#### [Your assignment]
Lines from the beginning of the data below through the one containing "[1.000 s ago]" are to be printed exactly as they appear.

#### [Source material]

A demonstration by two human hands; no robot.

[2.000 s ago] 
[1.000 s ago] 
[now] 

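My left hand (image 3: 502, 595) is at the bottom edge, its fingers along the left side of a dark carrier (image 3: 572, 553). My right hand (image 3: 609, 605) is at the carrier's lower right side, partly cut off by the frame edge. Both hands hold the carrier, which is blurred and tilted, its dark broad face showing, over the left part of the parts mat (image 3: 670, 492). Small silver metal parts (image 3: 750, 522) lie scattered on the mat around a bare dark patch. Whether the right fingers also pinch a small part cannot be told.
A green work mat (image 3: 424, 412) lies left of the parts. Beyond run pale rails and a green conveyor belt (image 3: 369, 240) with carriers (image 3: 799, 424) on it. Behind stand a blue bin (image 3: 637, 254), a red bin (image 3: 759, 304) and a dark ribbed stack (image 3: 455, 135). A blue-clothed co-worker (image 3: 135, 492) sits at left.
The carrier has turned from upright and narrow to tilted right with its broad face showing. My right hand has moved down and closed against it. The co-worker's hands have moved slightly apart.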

#### [Exercise result]
A demonstration by two human hands; no robot.

[2.000 s ago] 
[1.000 s ago] 

What is written here forms the complete answer.